This isn't possible with MARS, as far as I can tell. The toy system calls it provides don't allow you to even move the cursor position or enable/disable terminal echo.
(It does have a "bitmap graphics" mode, so I guess you could hand-draw *
glyphs on that display while reading keyboard input. But it has no functions for drawing text in the bitmap.)
In POSIX on a text terminal you'd do that by disabling TTY echo and putting the terminal in raw mode (with an ioctl
system call).
Then read()
system calls will return as soon as any input is ready instead of a full line, so you'd have your program print *
after reading a character. (And you'd have to manually support backspace line-editing).
I don't see MARS support for any of that in its list of system calls.
http://courses.missouristate.edu/KenVollmar/mars/Help/SyscallHelp.html
You'd have to add new system calls: http://courses.missouristate.edu/KenVollmar/mars/Help/MarsHelpTools.html documents how you can write a Java class to handle a new system call and hook it into MARS.
SPIM does have MMIO access to a "terminal" device where you can read keyboard input separately from it being echoed on the screen, but MARS doesn't document anything like that. I think MARS keyboard / screen I/O is only available through system calls, and the complete set covered by the documentation doesn't allow it.
It appears that printing a '\b'
(ASCII backspace) character doesn't work to move the cursor backward over something the user typed. You just get a white box with a black outline.

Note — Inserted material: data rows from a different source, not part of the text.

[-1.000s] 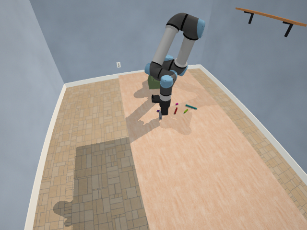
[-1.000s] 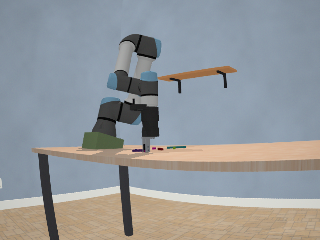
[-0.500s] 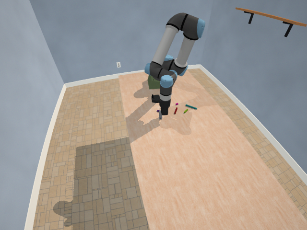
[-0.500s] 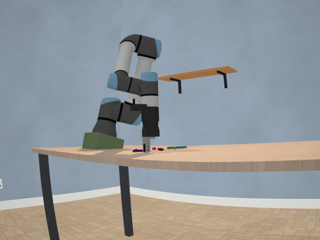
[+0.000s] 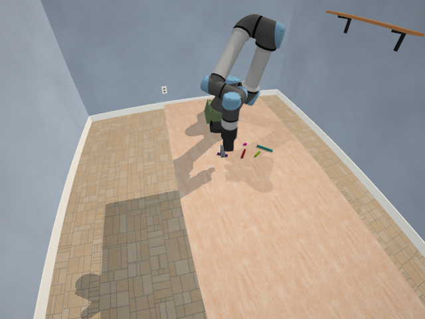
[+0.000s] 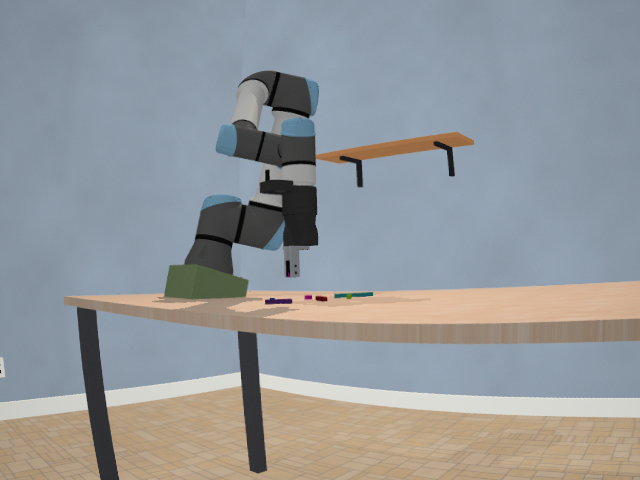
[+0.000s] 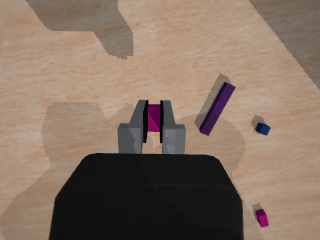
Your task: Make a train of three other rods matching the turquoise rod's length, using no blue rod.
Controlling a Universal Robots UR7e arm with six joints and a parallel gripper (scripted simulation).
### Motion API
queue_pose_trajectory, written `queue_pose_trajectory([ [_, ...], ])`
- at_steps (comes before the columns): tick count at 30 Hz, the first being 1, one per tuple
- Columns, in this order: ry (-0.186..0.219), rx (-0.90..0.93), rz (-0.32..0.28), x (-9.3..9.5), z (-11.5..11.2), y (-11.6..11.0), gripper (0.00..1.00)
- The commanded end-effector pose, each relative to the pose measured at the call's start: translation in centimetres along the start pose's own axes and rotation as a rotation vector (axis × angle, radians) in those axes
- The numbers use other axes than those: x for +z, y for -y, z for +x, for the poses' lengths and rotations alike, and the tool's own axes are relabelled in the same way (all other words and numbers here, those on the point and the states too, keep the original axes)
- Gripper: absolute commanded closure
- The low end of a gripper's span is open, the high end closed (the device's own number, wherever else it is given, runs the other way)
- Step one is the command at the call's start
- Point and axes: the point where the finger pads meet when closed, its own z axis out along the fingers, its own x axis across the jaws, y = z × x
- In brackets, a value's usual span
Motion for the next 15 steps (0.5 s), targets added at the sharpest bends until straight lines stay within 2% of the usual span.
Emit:
queue_pose_trajectory([
  [1, 0.003, 0.0, 0.001, -2.9, 0.0, 0.0, 0.76],
  [5, 0.003, 0.0, 0.001, -4.0, 0.0, 0.0, 0.76],
  [15, 0.003, 0.0, 0.001, -4.1, 0.0, 0.0, 0.76],
])
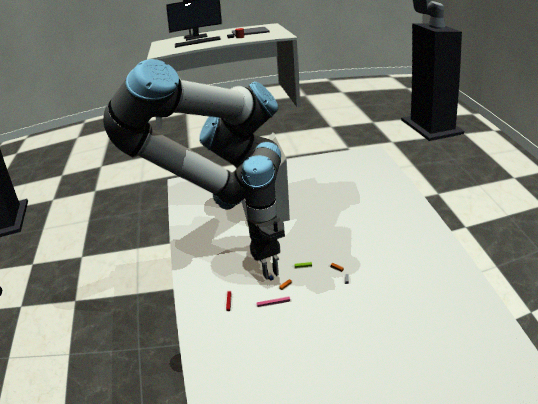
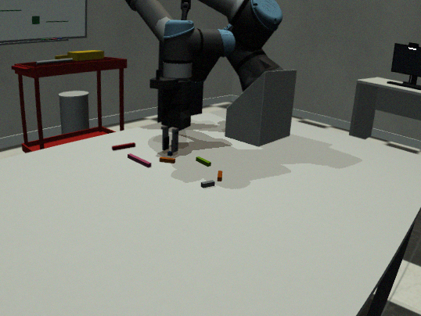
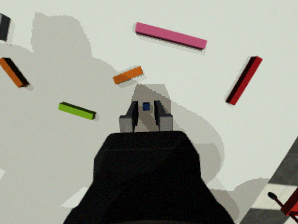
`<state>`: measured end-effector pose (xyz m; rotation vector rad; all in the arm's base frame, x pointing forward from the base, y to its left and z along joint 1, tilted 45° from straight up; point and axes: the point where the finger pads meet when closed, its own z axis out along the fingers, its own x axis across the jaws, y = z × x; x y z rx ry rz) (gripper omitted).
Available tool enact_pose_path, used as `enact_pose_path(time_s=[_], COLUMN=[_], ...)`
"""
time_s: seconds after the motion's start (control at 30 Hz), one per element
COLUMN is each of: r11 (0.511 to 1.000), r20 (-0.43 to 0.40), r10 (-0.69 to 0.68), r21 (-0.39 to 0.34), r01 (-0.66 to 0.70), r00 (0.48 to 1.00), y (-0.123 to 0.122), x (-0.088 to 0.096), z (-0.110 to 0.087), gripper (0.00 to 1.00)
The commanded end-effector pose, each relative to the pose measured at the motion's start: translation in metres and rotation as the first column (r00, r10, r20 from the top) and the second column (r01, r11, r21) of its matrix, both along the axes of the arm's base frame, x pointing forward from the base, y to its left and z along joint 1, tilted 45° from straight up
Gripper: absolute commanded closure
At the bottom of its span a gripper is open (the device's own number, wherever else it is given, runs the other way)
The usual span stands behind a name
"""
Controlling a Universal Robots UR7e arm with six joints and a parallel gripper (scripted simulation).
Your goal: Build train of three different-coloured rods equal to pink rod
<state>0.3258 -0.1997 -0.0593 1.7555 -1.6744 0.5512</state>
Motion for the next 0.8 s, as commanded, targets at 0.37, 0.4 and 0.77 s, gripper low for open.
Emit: enact_pose_path(time_s=[0.37,0.4,0.77], r11=[1.0,1.0,1.0], r20=[0.001,0.001,0.001], r10=[0.001,0.001,0.001], r21=[-0.001,-0.001,-0.001], r01=[-0.001,-0.001,-0.001], r00=[1.0,1.0,1.0], y=[0.031,0.031,0.05], x=[0.006,0.006,0.009], z=[0.032,0.032,0.051], gripper=[0.46,0.46,0.46])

Maybe if you run MARS in non-GUI mode from the command line inside XTerm (or Gnome-terminal or Konsole) on a Linux desktop, or a MacOS X terminal window,
you could get MARS output going to a terminal that does process cursor-movement escape sequences and codes.
The last hope (that I haven't tried) is if carriage-return (\r
) moves the character to the start of the line without advancing to the next line. In that case, you could maybe print over what the user typed by re-printing the whole line of enough *
characters.
But even if that works, it will probably flash on screen as its typed, at least momentarily before your program overwrites it.